* _ABOUT THIS EXERCISE_:
Could you report every line of the listing below that holds the word "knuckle"?

* _MATERIAL SUPPLIED_:
-*-
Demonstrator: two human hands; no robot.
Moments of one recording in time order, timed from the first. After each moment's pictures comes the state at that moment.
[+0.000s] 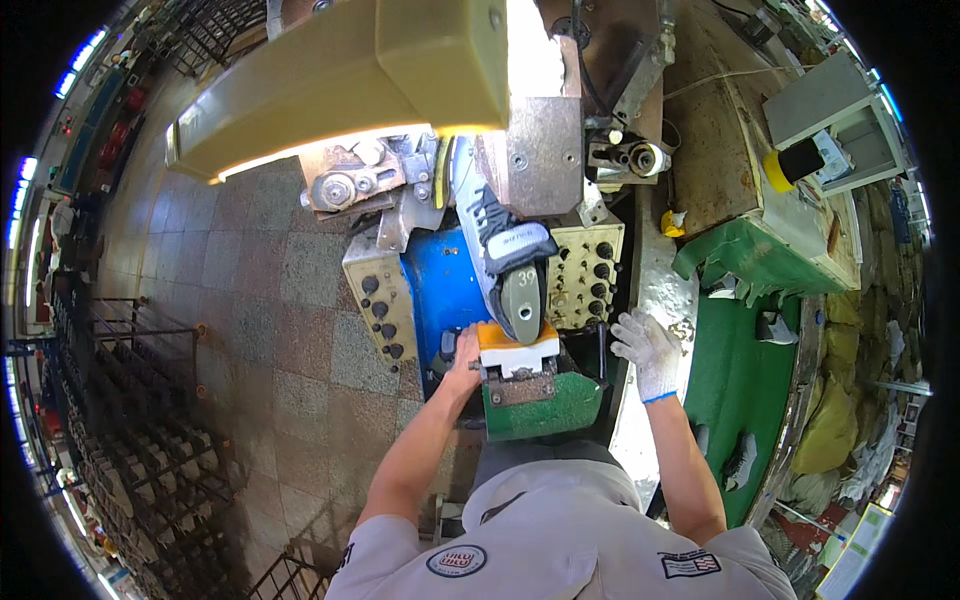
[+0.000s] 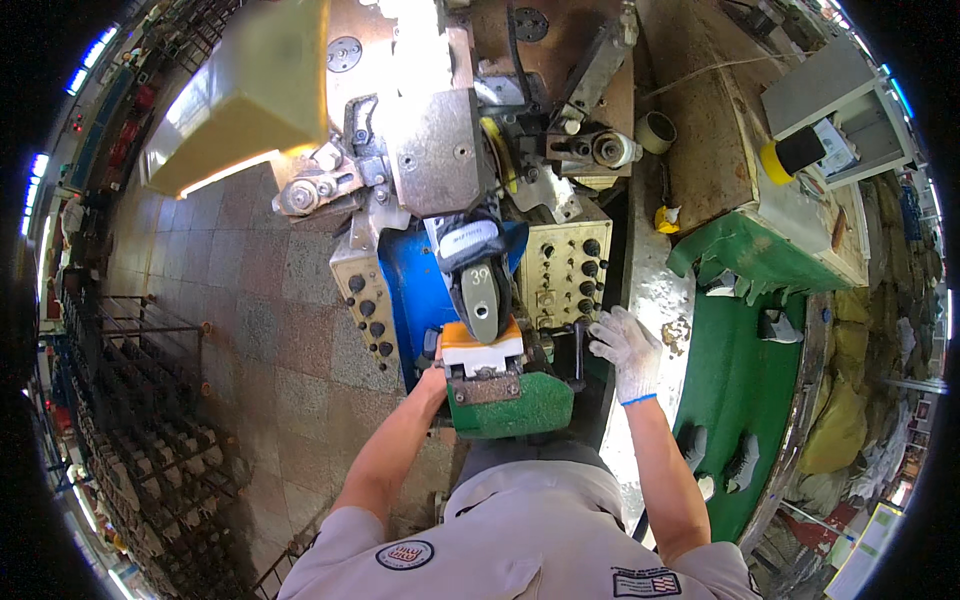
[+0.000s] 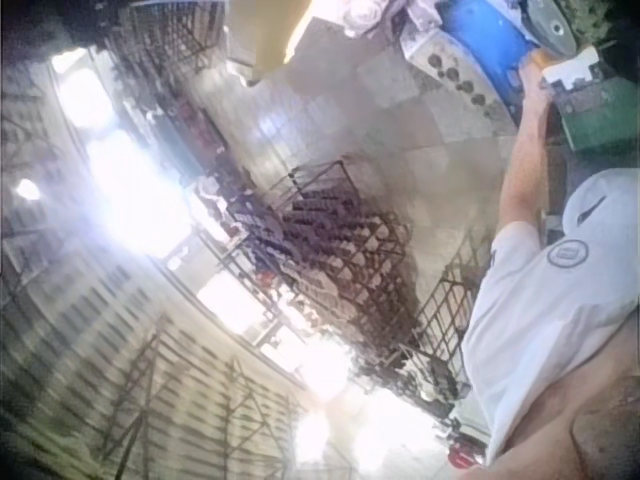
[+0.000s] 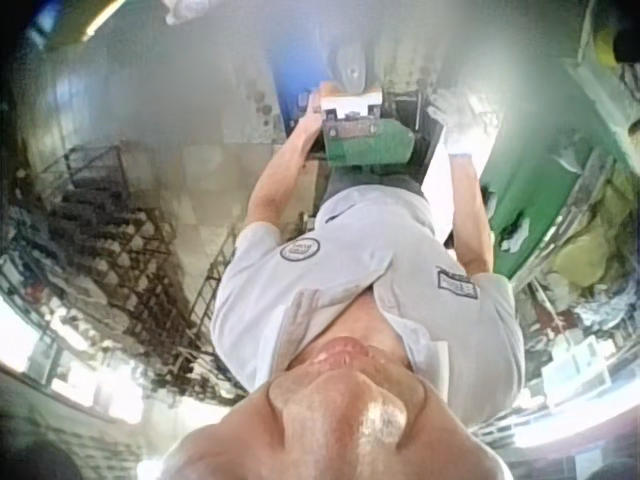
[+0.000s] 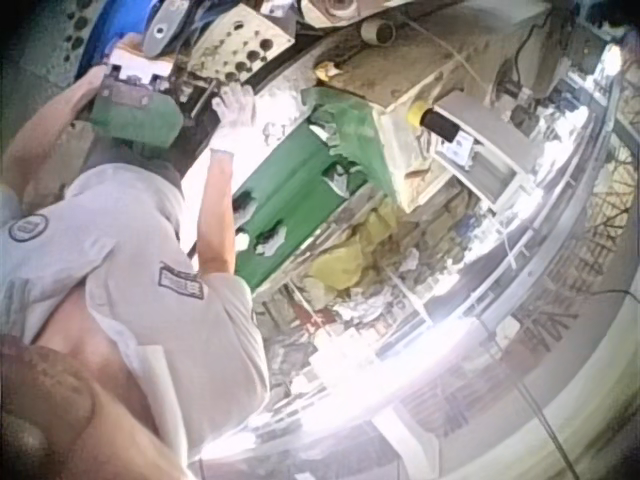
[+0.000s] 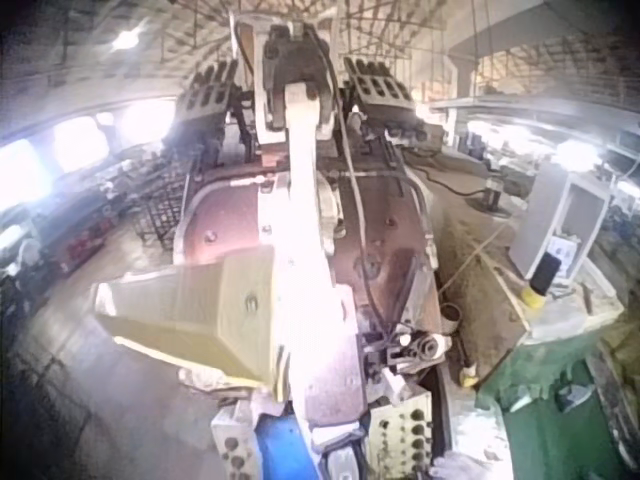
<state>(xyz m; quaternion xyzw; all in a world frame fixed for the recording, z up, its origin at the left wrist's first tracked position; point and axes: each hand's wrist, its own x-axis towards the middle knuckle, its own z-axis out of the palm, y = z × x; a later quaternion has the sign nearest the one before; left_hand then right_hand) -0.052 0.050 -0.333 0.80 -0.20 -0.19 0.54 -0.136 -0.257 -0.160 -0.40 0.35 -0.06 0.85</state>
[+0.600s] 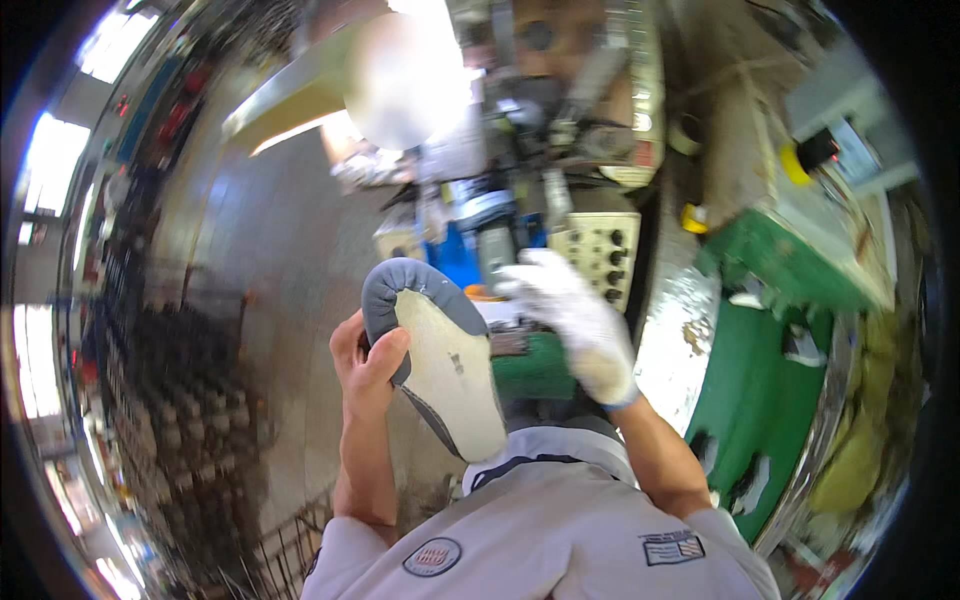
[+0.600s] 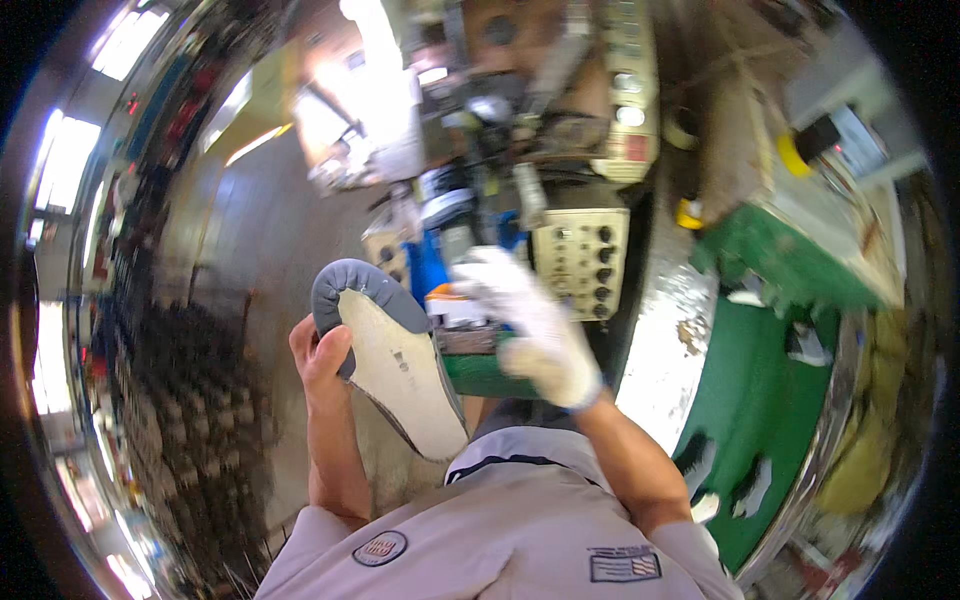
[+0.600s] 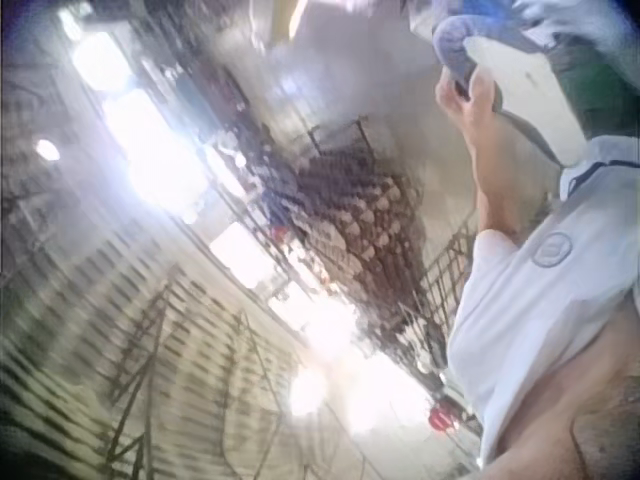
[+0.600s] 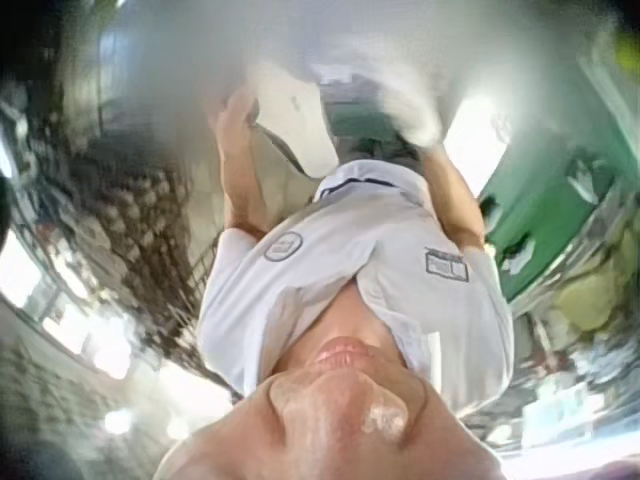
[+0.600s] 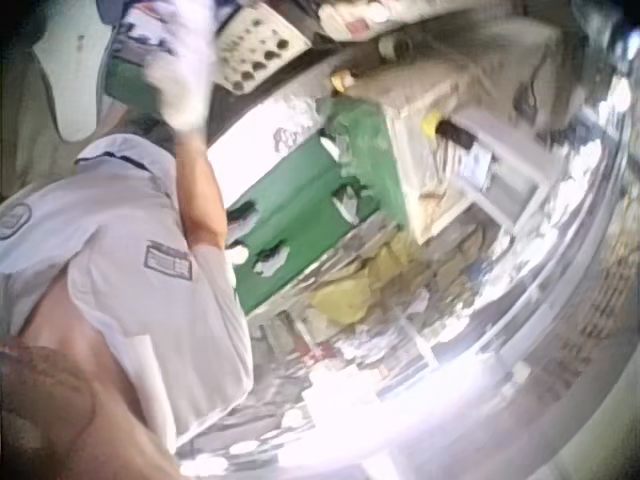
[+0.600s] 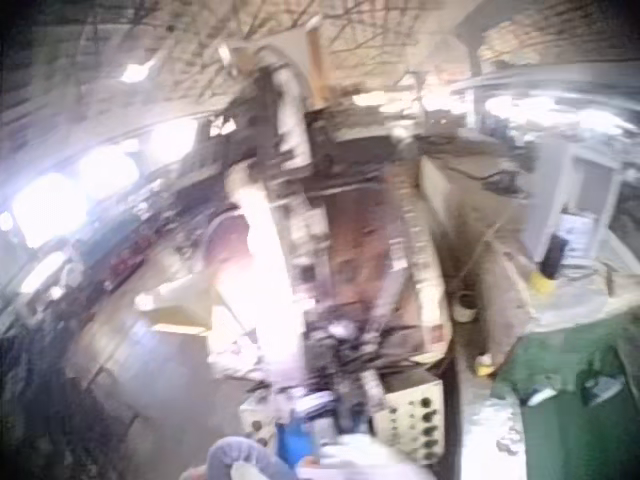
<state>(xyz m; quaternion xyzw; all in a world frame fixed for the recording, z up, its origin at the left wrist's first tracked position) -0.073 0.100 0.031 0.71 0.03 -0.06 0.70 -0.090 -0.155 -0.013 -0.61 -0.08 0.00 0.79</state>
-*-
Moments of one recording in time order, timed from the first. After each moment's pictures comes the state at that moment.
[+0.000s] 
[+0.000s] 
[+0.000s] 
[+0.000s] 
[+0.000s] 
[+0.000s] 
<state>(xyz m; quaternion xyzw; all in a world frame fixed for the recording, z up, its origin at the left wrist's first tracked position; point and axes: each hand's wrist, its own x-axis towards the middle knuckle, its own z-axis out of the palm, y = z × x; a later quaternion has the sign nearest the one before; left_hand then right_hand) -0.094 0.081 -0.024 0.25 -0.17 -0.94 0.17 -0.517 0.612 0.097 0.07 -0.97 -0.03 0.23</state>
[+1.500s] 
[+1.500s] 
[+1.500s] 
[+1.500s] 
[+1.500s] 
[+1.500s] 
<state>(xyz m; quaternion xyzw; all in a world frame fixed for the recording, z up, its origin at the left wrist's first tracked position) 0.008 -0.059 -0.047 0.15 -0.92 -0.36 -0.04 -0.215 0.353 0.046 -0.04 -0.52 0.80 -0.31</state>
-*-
* _RESPONSE TO THE EXERCISE_:
<state>(xyz m; quaternion xyzw; all in a world frame fixed for the recording, z up, its origin at the left wrist's first tracked position; point and axes: each hand's wrist, its own x-axis towards the middle knuckle, its own z-axis out of the palm, y = z × x; a later quaternion has the sign nearest the one before; left_hand then right_hand) -0.052 0.050 -0.333 0.80 -0.20 -0.19 0.54 -0.136 -0.257 -0.160 -0.40 0.35 -0.06 0.85</state>
<state>(xyz m; quaternion xyzw; all in a world frame fixed for the recording, z up, its origin at the left wrist's first tracked position; point and axes: each hand's wrist, its own x-axis towards the middle knuckle, its own z-axis out of the palm, y = z × x; a later quaternion has the sign nearest the one before; left_hand then right_hand) -0.094 0.081 -0.024 0.25 -0.17 -0.94 0.17 -0.517 0.612 0.097 0.07 -0.97 -0.03 0.23</state>

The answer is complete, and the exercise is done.